# Festplatte formatieren



## SirBen (6 Mai 2003)

Hallo,
da sich in diesem Forum offensichtlich eine Menge Leute mit "Ahnung" tummeln, hoffe ich mit meiner Frage hier gut aufgehoben zu sein. 
Ich möchte meine Festplatte formatieren und Windows XP installieren. Welche Daten muss ich dazu sichern um möglichst schnell wieder alles am Laufen zu haben? Irgendwelche Treiber vom CD ROM? Irgendwas von T-Online für mein DSL? Wie formatiere ich am Besten? Habe im Moment Windows ME. Solltet ihr noch weitere Angaben brauchen, dann fragt mich einfach. Für eure Hilfe bedanke ich mich jetzt schon einmal.
Viele Grüsse von der Mosel
Sir Ben


----------



## technofreak (6 Mai 2003)

@SirBen 
Wenn du keinen absoluten Exoten/Superneu als PC , brauchst du wahrscheinlich gar keinen 
Treiber für den PC (du solltest aber prüfen ob du für deine Peripherie (Scanner z.B, XP kompatible Treiber hast)
da WXP (erfreulicherweise) fast alle gängigen Treiber integriert hat, auch die Anbindung an DSL ist in Windows
 als Breitband Verbindung/WAN Miniport (PPPOE)  vorgesehen, so daß man nur diese Verbindung installieren
 und mit den Zugangsdaten füttern muß. T-Online 5.0 läuft ebenfalls ohne jeden zusätzlichen Treiber. 
Als Dateisystem solltes du NTFS wählen, und in Abhängigkeit von der Größe deiner Platte zwei Partitionen vorsehen.
Die erste sollte hauptsächlich für Windows und Programme reserviert bleiben, die zweite für Daten. 
Da WXP selber ca 1.4 GB "frißt", sollte die erste Partition mindestens 10 GB groß sein.
tf


----------



## SirBen (6 Mai 2003)

Hallo TF,
egal um welche Uhrzeit ich hier poste, jedesmall kommt eine super-schnelle Antwort von dir   
DANKE.
Jetzt aber noch ein paar Einzelheiten.
Soll ich im DOS - Modus einfach format C: (bzw. Deltree C: ) eingeben?
Wie unterteile ich meine Festplatte?


----------



## technofreak (6 Mai 2003)

SirBen schrieb:
			
		

> Soll ich im DOS - Modus einfach format C: (bzw.
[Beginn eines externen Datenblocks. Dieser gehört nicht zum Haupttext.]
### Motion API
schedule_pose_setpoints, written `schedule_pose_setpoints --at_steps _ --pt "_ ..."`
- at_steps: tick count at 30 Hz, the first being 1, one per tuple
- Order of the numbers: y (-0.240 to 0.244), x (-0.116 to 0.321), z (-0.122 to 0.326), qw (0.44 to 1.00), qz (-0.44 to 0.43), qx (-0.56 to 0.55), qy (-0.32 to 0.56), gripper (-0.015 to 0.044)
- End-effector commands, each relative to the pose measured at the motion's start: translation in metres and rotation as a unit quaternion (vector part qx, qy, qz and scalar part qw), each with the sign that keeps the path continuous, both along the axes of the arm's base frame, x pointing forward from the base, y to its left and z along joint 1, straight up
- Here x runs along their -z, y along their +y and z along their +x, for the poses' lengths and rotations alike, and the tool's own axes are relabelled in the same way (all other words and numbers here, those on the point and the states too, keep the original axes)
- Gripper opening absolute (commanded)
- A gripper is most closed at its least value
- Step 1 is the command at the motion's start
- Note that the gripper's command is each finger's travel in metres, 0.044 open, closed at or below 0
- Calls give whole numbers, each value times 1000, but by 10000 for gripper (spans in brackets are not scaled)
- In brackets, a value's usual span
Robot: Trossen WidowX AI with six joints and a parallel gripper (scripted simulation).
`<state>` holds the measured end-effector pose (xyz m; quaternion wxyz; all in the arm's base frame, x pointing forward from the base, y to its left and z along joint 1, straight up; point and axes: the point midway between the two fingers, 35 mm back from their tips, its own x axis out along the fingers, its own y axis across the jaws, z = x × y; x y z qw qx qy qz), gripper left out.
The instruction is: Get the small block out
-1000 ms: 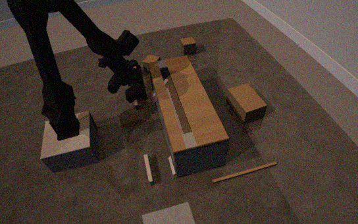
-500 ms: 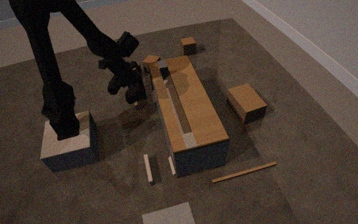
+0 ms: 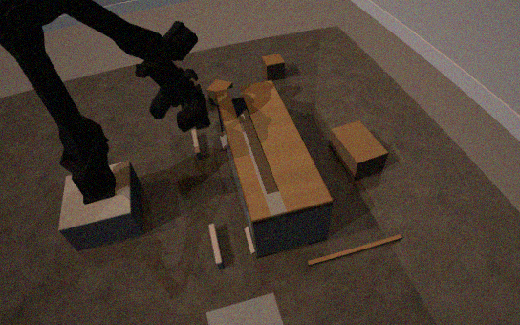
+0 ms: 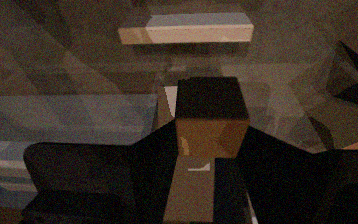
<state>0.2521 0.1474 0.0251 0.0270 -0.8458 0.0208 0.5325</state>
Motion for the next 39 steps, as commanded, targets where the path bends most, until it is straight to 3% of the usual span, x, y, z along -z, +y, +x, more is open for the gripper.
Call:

Deltree C: ) eingeben?
> Wie unterteile ich meine Festplatte?



Als erstes muß du dich mal von DOS verabschieden, das gibst eigentlich nicht mehr (wie schon bei den Vorgängern 
Windows NT, Windows 2000 ) es sei denn du würdest tatsächlich das alte FAT16/32 System beibehalten wollen,
 was aber nicht ratsam ist. DOS gibts unter NT nur noch als Emulation d.h du kannst ein Fenster öffnen
 in dem DOS Programme (mehr oder weniger...) laufen können. 

Die Installation von WXP wird von CD ausgeführt und da wirst du zu den entsprechenden Punkten 
gelotst, nach ein bißchen vor Ort Hilfe solltest du Ausschau halten, denn die Installation von XP weicht schon erheblich 
von WME ab. Bei XP handelt es sich fast um ein "richtiges" OS (Kopf einzieh   ).
 während WME ein untauglicher Versuch am untauglichen Objekt ist.....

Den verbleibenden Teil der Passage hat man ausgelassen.